Your objective: The stretch wanted below opens at the line containing "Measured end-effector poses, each" and closes at the line containing "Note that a". Please return it exactly, with no other lines.
== == ==
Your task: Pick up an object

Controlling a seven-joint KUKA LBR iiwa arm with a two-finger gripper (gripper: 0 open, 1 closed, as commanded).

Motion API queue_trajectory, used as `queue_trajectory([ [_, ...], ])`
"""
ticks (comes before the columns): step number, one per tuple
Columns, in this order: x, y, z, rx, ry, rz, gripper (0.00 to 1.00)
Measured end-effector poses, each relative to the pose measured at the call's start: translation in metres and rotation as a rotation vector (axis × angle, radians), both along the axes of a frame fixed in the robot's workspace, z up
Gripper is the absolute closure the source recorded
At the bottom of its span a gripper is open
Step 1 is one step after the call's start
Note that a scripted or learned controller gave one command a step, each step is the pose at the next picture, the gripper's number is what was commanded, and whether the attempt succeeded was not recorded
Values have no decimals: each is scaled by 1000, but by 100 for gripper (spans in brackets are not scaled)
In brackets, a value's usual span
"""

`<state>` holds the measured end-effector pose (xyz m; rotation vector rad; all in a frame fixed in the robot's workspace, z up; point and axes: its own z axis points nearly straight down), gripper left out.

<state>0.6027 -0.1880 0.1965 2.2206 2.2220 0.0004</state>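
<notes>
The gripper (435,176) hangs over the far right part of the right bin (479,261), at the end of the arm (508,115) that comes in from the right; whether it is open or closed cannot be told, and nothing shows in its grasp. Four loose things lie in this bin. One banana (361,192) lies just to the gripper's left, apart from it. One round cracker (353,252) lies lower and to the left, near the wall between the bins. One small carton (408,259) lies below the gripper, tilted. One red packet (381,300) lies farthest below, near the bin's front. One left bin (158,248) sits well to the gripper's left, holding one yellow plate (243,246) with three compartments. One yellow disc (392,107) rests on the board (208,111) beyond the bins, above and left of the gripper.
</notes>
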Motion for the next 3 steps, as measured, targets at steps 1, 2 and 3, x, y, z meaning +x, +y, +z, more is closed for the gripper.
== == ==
Exercise response:
Measured end-effector poses, each relative to the pose measured at the call's start: translation in metres and rotation as a rotation vector (axis × angle, radians), both along the axes of a frame fixed in the robot's workspace, z up
Gripper is the absolute closure the source recorded
At the bottom of its span a gripper is open
Step 1 is one step after the call's start
Note that a scripted or learned controller gave one command a step, each step is the pose at the next picture, the gripper's number is what was commanded, and whether the attempt succeeded was not recorded

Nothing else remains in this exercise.